■ **EXERCISE**
Count how many lines in the data below include "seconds". Answer with the number only.

Recorded data
++++++++++++++++++++

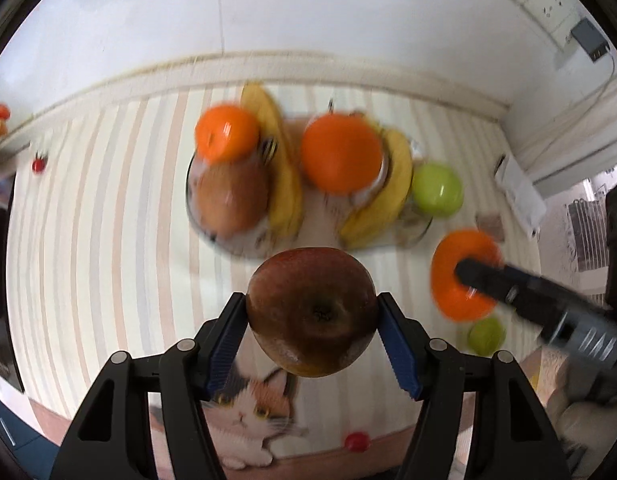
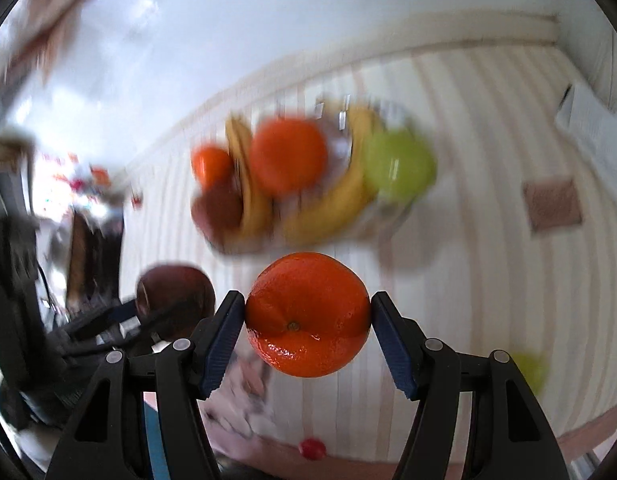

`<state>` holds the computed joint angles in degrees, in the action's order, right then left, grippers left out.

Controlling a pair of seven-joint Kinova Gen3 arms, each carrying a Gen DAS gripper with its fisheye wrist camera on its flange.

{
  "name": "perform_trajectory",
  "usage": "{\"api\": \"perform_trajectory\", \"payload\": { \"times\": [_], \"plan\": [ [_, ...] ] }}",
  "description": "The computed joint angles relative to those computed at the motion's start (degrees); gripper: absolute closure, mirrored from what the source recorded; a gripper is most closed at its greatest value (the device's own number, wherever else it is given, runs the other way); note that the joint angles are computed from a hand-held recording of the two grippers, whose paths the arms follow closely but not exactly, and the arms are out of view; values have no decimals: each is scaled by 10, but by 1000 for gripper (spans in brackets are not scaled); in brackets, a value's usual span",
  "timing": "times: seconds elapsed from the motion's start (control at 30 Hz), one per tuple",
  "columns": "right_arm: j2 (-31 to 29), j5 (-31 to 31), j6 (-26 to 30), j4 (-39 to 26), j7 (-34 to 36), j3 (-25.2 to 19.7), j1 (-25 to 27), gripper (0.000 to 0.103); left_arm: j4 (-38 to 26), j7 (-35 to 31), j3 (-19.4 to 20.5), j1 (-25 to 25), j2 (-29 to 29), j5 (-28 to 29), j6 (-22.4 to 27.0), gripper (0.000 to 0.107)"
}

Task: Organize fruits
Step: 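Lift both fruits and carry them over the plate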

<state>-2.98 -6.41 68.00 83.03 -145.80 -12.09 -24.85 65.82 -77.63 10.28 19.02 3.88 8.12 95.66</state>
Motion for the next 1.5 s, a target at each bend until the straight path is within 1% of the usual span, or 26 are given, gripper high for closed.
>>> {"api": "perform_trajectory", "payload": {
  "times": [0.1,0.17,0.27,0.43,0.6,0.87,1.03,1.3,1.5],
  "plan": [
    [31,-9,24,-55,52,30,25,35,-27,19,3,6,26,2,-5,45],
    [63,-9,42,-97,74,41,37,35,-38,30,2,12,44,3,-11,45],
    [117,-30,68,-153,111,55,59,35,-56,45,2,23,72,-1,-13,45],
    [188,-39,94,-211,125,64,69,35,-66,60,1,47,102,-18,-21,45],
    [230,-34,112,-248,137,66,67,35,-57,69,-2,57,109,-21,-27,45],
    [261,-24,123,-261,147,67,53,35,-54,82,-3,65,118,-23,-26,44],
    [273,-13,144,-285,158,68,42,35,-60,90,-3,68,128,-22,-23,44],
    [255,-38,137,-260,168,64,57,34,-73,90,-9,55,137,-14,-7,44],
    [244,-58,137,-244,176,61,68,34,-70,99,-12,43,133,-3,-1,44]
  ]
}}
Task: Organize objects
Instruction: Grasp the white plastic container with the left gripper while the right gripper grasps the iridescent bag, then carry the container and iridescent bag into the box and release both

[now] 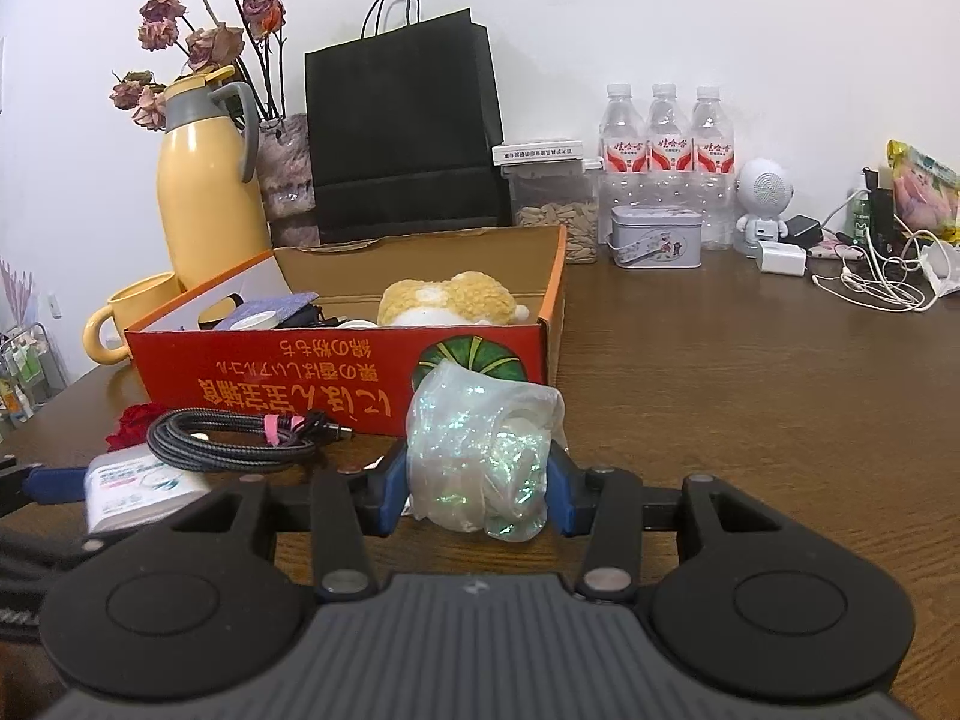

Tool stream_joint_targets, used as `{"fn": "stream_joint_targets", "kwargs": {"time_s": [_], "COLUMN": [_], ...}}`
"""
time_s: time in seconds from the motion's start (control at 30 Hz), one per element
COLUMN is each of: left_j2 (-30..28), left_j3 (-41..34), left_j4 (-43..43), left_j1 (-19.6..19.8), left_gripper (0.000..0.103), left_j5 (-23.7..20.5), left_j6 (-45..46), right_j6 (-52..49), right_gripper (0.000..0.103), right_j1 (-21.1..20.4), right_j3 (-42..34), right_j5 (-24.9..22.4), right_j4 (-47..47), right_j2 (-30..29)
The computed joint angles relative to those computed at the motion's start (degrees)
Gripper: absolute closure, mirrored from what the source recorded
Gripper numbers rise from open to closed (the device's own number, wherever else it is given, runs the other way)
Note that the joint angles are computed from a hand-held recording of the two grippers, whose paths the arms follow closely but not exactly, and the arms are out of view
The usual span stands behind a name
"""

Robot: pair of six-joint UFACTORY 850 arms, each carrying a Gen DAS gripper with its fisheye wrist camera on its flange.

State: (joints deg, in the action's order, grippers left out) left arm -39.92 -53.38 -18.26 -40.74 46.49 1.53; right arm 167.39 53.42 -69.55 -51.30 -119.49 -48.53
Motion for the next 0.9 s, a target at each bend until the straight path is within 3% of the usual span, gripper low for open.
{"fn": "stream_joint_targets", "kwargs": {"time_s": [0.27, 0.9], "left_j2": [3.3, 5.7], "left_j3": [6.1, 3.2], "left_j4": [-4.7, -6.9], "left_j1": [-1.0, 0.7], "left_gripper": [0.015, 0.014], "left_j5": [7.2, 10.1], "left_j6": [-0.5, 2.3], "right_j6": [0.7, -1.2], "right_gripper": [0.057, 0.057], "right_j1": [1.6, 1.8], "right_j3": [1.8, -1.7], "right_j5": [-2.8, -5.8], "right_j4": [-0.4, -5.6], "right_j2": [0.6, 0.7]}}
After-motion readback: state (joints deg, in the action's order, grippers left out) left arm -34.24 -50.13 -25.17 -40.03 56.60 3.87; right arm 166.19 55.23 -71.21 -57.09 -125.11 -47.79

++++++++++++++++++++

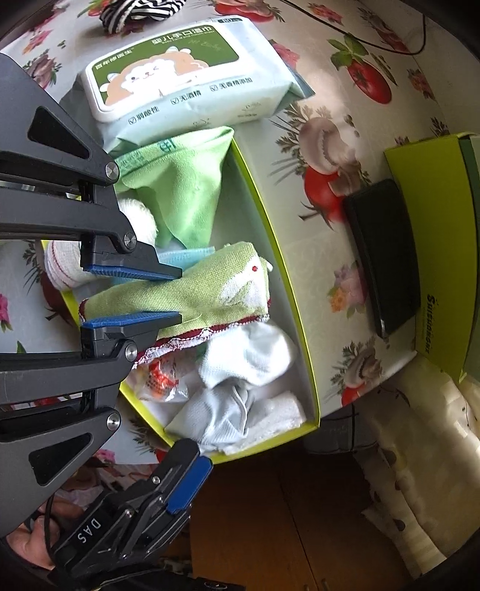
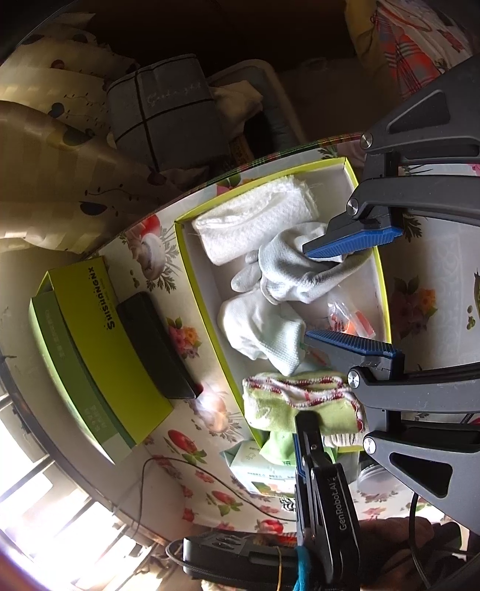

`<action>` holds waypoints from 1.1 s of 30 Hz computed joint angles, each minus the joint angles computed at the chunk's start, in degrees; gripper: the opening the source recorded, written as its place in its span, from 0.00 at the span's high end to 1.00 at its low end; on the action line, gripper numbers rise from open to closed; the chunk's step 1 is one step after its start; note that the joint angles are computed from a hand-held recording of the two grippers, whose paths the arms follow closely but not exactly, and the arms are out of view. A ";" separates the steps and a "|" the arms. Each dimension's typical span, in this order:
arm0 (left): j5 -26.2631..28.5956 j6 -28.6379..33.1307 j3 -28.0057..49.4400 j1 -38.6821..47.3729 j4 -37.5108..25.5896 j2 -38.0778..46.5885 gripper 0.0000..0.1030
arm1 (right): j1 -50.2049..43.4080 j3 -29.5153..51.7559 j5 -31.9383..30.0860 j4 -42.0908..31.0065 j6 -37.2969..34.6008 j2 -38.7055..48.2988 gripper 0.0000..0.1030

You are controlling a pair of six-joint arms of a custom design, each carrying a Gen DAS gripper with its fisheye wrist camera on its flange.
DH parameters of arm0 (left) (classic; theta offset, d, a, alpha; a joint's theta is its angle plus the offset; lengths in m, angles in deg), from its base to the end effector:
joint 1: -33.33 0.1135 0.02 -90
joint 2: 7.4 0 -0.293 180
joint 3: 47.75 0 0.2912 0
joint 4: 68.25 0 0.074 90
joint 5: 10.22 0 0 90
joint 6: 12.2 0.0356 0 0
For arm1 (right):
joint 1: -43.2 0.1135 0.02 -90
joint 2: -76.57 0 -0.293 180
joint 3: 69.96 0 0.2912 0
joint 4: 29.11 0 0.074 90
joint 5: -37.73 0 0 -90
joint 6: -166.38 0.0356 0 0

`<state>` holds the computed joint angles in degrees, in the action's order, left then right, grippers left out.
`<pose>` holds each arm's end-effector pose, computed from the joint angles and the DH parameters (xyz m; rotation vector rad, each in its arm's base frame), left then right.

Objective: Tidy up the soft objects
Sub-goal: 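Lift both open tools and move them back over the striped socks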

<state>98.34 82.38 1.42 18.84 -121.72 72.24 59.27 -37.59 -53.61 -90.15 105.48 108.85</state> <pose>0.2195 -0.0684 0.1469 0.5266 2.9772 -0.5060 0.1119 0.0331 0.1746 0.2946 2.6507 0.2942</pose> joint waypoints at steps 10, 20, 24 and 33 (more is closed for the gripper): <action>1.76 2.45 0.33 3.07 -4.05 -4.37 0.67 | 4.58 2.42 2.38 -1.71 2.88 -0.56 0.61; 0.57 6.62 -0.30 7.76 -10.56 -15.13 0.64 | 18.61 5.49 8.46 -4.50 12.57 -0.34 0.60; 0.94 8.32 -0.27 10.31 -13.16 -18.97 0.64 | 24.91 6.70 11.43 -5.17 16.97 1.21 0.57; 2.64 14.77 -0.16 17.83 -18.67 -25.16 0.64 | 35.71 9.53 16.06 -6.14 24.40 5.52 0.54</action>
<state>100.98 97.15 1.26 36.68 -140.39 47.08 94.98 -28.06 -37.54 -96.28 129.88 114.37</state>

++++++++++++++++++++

■ **OUTPUT OF THE EXERCISE**
2